About To Get Into Some Bahama-Drama

, , , , | Legal | December 12, 2019

(When my fiancé and I are planning our wedding, we attend a wedding show at the local convention centre. Pretty much every kiosk has a contest, and we enter every single one, hoping to win something cool. A few weeks later, we get a call from an unknown number. We’ve won a trip to the Bahamas! And all we have to do is give them our credit card number for “processing fees” and attend a “brief” two-hour presentation on timeshares. How lucky can you get? Alarm bells instantly start ringing in my head, but my fiancé — who’s extremely intelligent but can be a little naïve at times — has already gotten his card out and is preparing to read off the numbers. I wave at him frantically and he stop.)

Caller: “Yes? Sir? I need the rest of your card’s numbers.”

Me: “It’s a scam. Don’t do it.”

Fiancé: “Are you sure?”

Me: “Remember that [Broadcast] exposé on scammers? If you have to pay any money for a prize, it’s not a legitimate contest.”

Fiancé: “Crap, you’re right.”

Caller: Sir?

Fiancé: “Never mind. We don’t want the trip.”

Caller: *incredulously* “What?! You don’t want a free trip to the Bahamas? You’re joking.”

Fiancé: “We’re not joking, and I’m hanging up now.”

Caller:Wait! My supervisor would like to talk to you.”

Fiancé: “What for?”

Caller: “One moment, please, sir.”

Supervisor: “Hello? My employee tells me that you’re turning down a free trip to the Bahamas, but that can’t be right.”
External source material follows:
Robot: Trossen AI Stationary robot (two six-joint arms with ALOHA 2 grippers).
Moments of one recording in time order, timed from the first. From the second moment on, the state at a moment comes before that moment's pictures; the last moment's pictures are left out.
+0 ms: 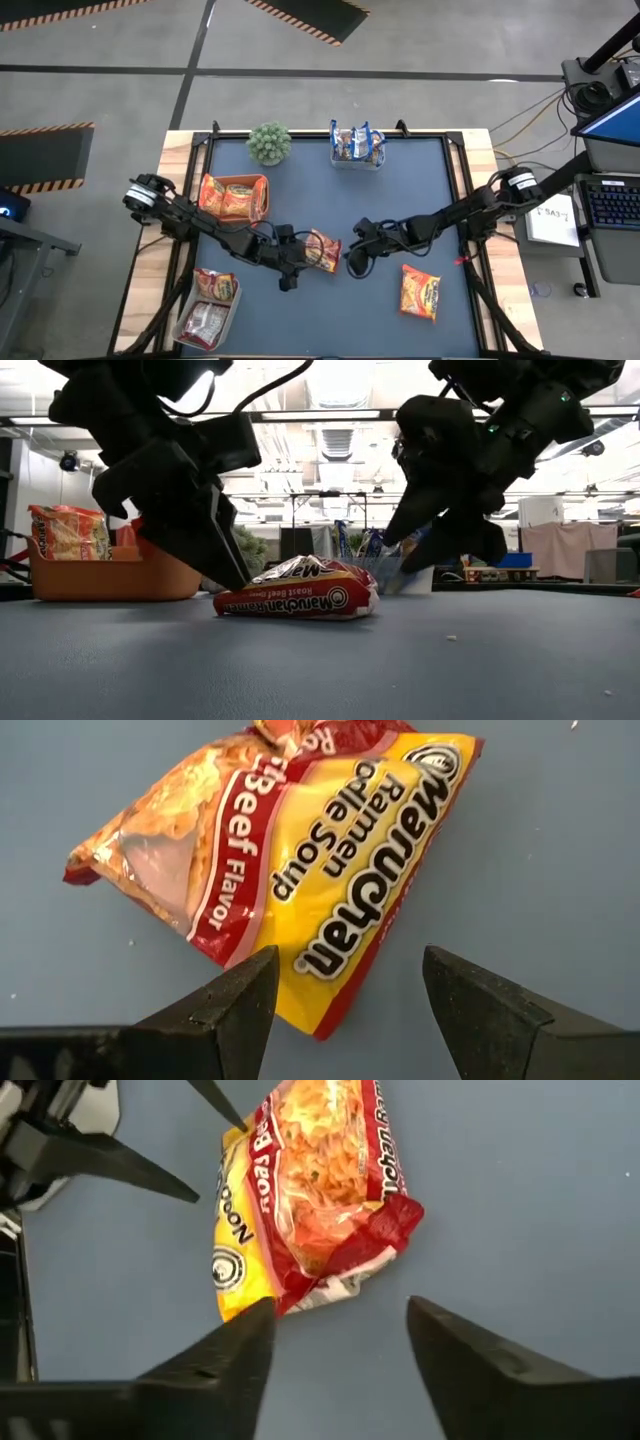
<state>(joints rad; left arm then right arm) -0.36 1.70 0.83 -0.08 -0.30 -0.38 0.25 1.63 0.75 0.13 0.16 0.97</state>
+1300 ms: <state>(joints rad) -0.36 1.70 0.77 0.00 -0.29 -0.44 0.20 1.94 0.76 0.77 0.15 0.90</state>
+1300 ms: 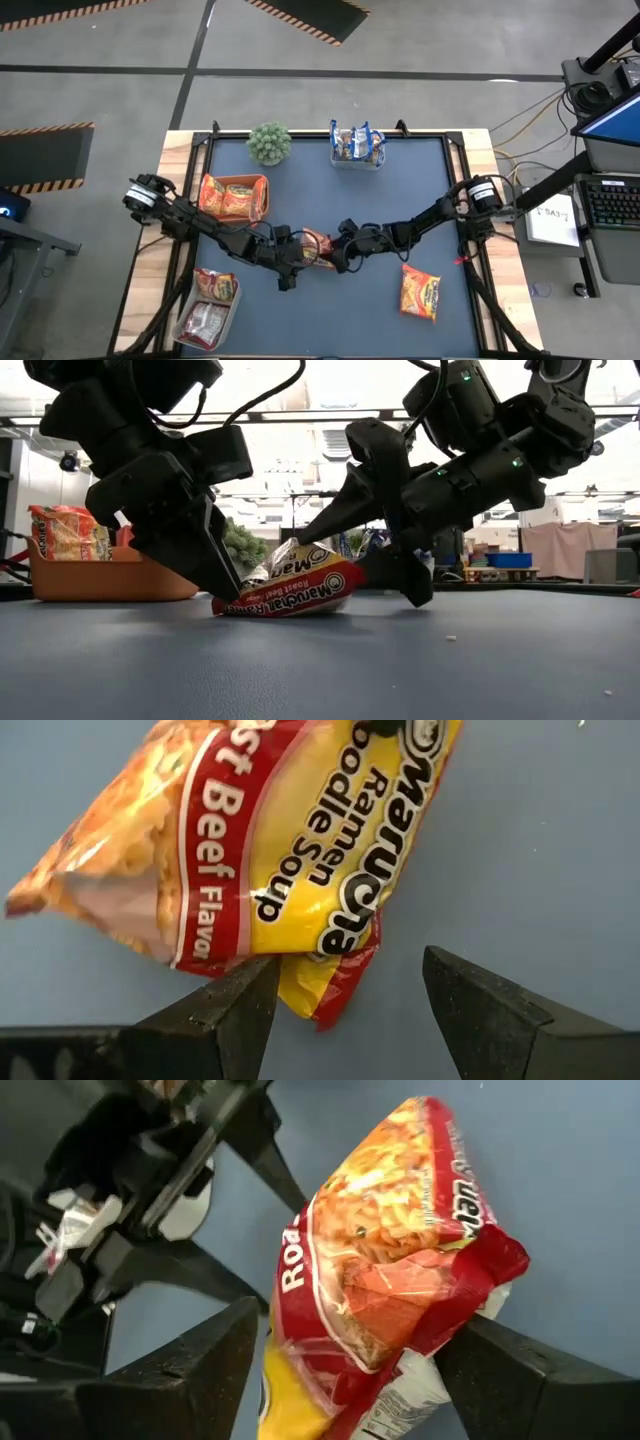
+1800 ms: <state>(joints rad) -0.36 1.70 0.77 0.02 -0.29 -0.43 0.18 1.98 0.77 0.82 0.16 0.83</state>
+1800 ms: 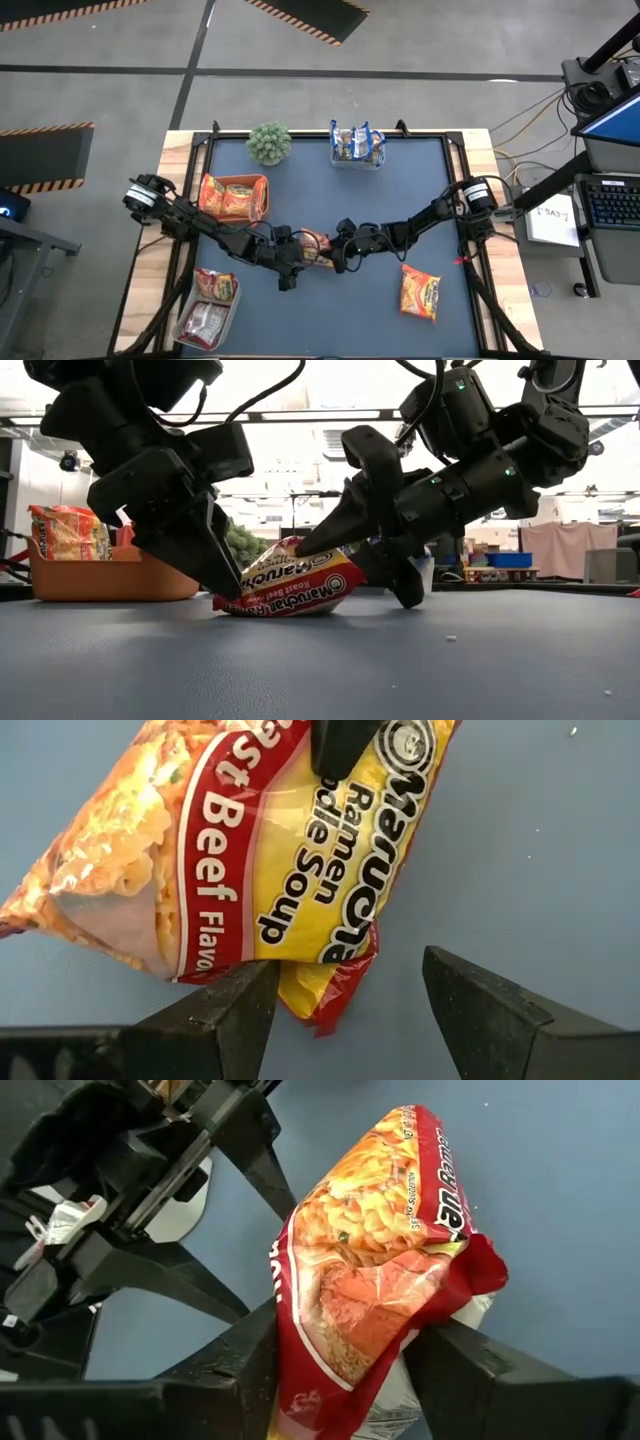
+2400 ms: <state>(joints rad) -0.38 1.59 0.77 -0.06 -0.31 -0.38 0.18 1.98 0.77 0.82 0.16 0.66</state>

Fiancé: “We’re definitely turning it down, because this is a scam.”

Supervisor: *offended tone* “I beg your pardon? This is no scam, sir.”
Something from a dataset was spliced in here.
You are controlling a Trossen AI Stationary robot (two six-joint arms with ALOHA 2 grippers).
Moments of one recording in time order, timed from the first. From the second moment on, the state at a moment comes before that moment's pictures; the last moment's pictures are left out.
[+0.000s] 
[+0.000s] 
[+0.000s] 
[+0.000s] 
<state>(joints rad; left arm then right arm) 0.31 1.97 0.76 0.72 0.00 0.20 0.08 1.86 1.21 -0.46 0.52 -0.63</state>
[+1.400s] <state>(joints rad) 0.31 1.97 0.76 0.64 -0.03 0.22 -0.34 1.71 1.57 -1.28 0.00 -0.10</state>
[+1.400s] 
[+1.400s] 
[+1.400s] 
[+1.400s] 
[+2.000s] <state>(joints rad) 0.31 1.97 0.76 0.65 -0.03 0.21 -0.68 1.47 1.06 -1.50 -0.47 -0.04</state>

Fiancé: “Yeah, well, my fiancée is sure that it is, and I trust her.”

Supervisor: “Sir, ask yourself this question. Who wears the pants in your household?”

Fiance: “What did you just say?”

Supervisor: *oblivious* “I mean, you’re not even married yet. Is this the way you want your married life to go? Your wife telling you what to do?”

Fiancé: *starts laughing*

Supervisor: “What’s so funny?”

Fiancé: “Oh, man. If you ever had a chance of getting my credit card info from me, you just blew it. Bye.” *hangs up*

Obviously, He Is Very Insecure

, , , , , , | Friendly | December 12, 2019

(I’m riding the bus with my partner and a friend of ours who’s a few years younger than us. We’re all in our twenties and very nerdy. We’re making silly jokes about sorting the crew of “Star Trek: The Next Generation” into Hogwarts houses or something when another passenger turns around and looks at us. He’s an older man wearing a Hawaiian shirt, not very well-groomed, and reeking of cigarettes. He directs the following remarks to my partner, completely ignoring our friend and me:)

Stranger: “Hey, you!”

Partner: “Um, yes?”

Stranger: *in a weirdly sneering, accusatory tone* “What’s your job?”
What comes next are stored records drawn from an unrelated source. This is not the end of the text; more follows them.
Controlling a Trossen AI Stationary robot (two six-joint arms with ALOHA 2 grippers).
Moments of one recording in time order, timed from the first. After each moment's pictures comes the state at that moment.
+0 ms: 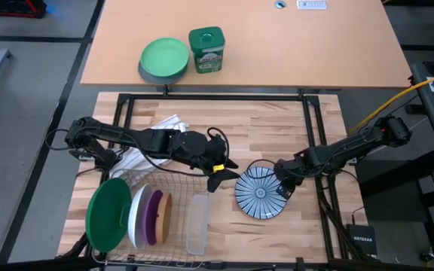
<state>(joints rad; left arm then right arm) -0.18 1.66 1.59 -0.30 -0.02 -0.55 0.27 1.14 0.55 -0.73 -0.22 0.98</state>
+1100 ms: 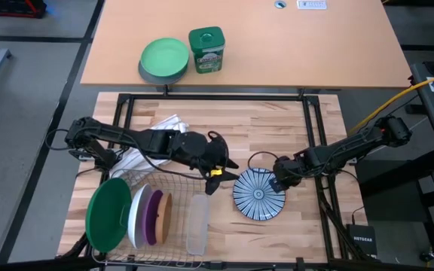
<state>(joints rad) -0.18 1.66 1.59 -0.30 -0.02 -0.40 0.27 1.14 0.55 -0.67 -0.18 1.38</state>
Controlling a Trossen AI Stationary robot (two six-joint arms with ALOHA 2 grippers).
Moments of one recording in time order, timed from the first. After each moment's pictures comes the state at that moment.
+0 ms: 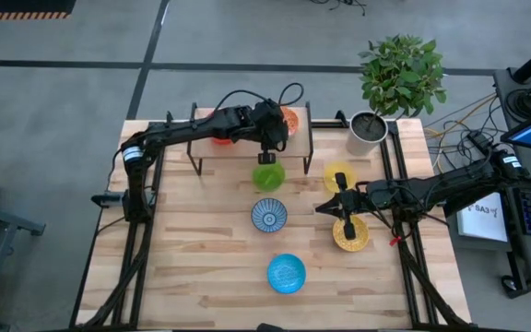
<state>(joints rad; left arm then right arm) 0.36 1.93 1.78 -0.71 -0.15 0.52 0.17 0.91 0.42 0.22 0.08 -0.02</state>
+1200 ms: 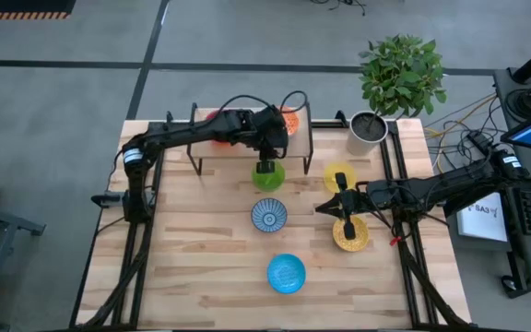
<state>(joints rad) 0.32 1.93 1.82 -0.85 -0.07 0.40 0.17 0.91 0.42 0.21 0.08 -0.02</state>
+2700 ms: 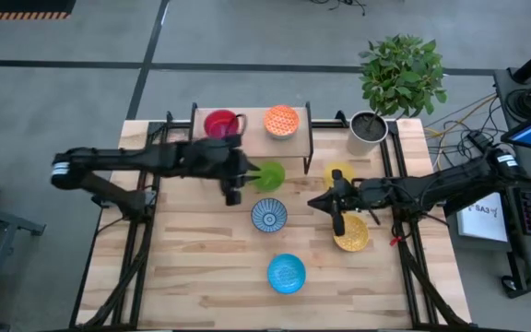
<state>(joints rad) 0.05 1.31 1.21 -0.41 -0.11 0.17 0.17 1.02 0.58 0.17 0.19 0.29</state>
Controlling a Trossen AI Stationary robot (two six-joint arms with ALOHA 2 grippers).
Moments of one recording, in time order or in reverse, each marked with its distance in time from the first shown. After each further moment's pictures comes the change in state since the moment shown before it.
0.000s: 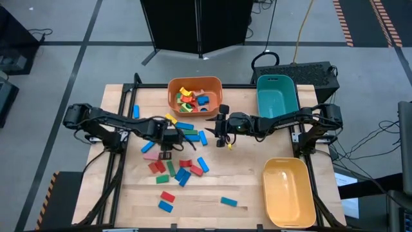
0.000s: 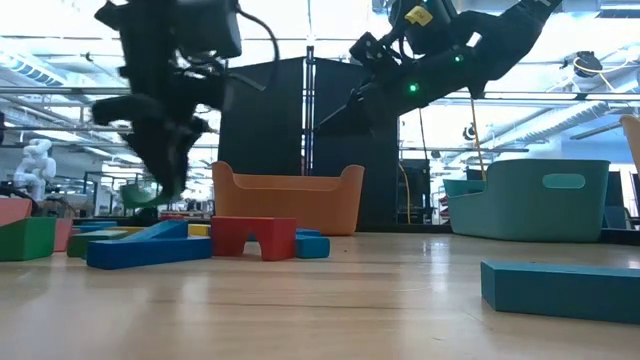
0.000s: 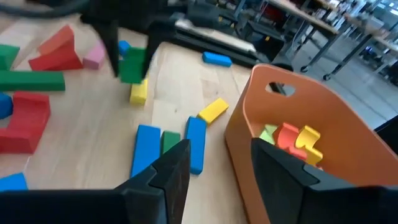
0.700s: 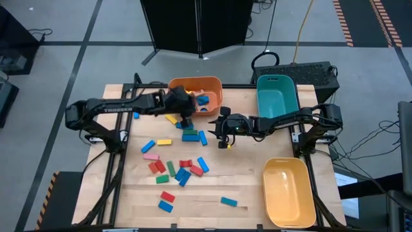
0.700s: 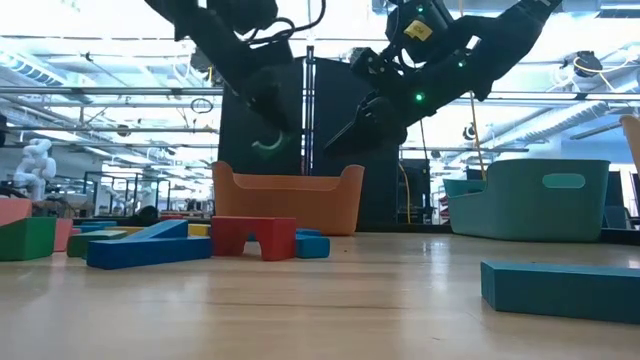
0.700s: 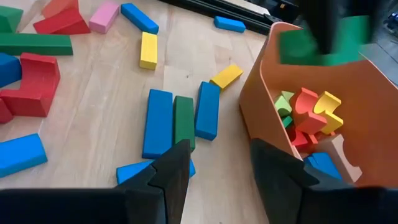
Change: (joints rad) left arm 0.343 0.000 0.175 0.453 -0.003 0.288; right arm 0.000 0.000 0.000 -0.126 0.000 0.051
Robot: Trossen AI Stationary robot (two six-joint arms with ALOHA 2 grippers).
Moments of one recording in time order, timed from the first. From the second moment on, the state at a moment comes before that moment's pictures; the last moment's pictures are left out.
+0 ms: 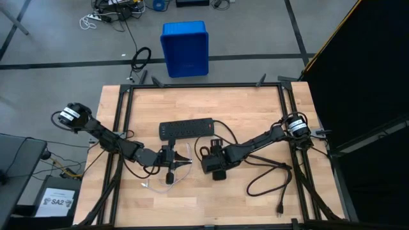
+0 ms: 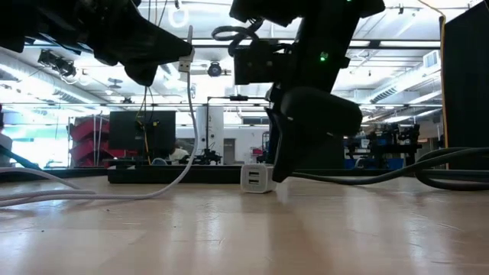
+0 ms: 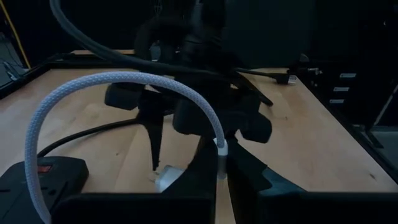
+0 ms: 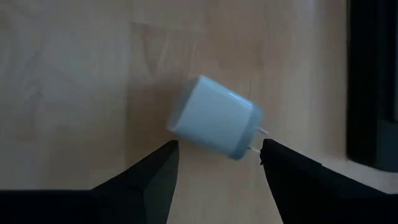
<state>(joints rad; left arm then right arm) -0.46 1.36 0.45 0.69 -0.46 -0.13 0.29 2.04 1.44 -0.66 0.37 0.11</state>
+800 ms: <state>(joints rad) -0.46 1.36 0.45 0.68 -0.44 -0.12 0.25 2.04 1.48 -0.62 0.27 -0.20</state>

Partner: “I work in publishing.”

Stranger: *clearly a bit thrown by my partner having a “real” job, but forging on anyway* “Well, do you know anything about securities?”

Partner: “No.”

Stranger: “You don’t.”

Partner: “No.”

Stranger: “Why not?”

Partner: “It’s not my job.”

Stranger: “Oh. Huh. Well. I just thought… uh, you sounded like a real smart guy there, so I thought you might know something about it.”

Partner: “Nope.”

(The stranger gets off the bus at the next stop and I start laughing.)

Friend: “What’s so funny?”

Me: “Well, you remember how earlier today I was having lunch with my friend from high school, the one who’s a lawyer? And how I invited her to come along with us, too, but she couldn’t make it?”

Friend: “Yeah?”

Me: “Well, clearly El Rando there was going after [Partner] because he thought he was the ‘alpha male’ of our group or something. But [High School Friend] actually specializes in banking law… with an emphasis on securities. She’s gonna be so grumpy she missed on an opportunity to lecture some sexist old man about legal technicalities.”